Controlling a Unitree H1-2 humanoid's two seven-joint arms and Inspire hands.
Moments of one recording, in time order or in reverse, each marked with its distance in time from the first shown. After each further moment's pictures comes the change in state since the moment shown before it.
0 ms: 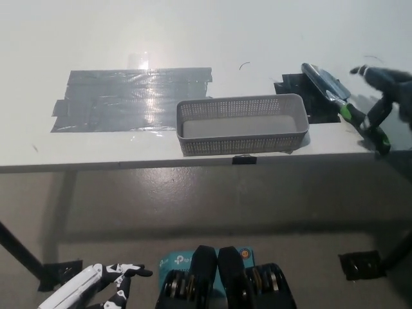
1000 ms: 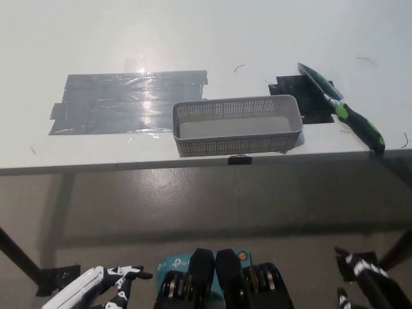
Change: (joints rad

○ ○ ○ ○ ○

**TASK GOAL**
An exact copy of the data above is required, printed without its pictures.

**RESPONSE BELOW**
Controlling a Unitree H1-2 humanoid's two seven-joint arms and Inspire hands.
Moments of one recording, in time order or in reverse, each marked with its distance in time from the first shown. After each further moment's pictures comes the change in state since the moment shown before it.
0 ms: 
1000 ms: 
Change: (joints rad

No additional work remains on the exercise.